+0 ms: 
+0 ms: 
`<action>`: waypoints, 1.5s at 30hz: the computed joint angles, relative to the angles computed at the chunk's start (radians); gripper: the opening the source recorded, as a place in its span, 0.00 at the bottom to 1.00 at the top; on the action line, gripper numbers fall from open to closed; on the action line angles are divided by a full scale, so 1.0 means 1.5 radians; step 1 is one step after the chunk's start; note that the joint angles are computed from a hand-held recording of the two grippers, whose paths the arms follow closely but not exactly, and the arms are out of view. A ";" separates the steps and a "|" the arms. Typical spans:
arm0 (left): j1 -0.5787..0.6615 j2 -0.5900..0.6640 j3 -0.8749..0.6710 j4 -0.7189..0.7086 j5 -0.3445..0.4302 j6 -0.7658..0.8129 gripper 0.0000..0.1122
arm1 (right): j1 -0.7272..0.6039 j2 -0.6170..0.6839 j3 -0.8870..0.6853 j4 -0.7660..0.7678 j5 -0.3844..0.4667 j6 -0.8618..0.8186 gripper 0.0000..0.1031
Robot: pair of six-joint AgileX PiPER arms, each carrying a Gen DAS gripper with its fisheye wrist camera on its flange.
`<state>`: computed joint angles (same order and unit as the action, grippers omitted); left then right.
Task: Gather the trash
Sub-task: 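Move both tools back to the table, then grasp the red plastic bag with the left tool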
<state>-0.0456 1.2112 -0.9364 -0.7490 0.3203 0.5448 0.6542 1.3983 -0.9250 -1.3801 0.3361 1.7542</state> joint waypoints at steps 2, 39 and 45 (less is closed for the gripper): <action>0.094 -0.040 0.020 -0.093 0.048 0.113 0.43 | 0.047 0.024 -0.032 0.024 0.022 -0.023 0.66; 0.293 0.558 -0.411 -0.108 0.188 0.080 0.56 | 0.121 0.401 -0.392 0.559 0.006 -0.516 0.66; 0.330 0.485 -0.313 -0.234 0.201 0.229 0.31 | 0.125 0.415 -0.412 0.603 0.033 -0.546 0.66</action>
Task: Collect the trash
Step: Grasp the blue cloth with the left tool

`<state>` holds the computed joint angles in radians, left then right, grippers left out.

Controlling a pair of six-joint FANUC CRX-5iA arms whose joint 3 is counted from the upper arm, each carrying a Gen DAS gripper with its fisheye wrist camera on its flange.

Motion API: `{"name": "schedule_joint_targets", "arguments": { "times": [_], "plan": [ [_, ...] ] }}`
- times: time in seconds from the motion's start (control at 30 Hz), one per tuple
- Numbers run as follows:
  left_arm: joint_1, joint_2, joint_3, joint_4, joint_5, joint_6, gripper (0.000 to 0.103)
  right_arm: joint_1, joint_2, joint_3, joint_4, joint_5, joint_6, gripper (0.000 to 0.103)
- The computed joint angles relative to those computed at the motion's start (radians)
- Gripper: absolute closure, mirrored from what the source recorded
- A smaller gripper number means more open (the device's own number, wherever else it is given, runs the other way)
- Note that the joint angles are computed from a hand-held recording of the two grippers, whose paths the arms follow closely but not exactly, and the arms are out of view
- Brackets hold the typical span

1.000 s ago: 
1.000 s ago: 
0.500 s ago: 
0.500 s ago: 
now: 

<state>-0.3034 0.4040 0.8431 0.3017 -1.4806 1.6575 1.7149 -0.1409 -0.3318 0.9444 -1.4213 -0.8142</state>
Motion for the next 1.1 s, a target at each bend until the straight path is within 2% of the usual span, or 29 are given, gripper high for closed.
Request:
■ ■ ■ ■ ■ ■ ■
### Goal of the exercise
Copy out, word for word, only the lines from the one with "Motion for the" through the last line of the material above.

### Response area
Motion for the next 1.1 s, a target at each bend until the straight path is within 2% of the usual span, or 29 are given, gripper high for closed.
Request:

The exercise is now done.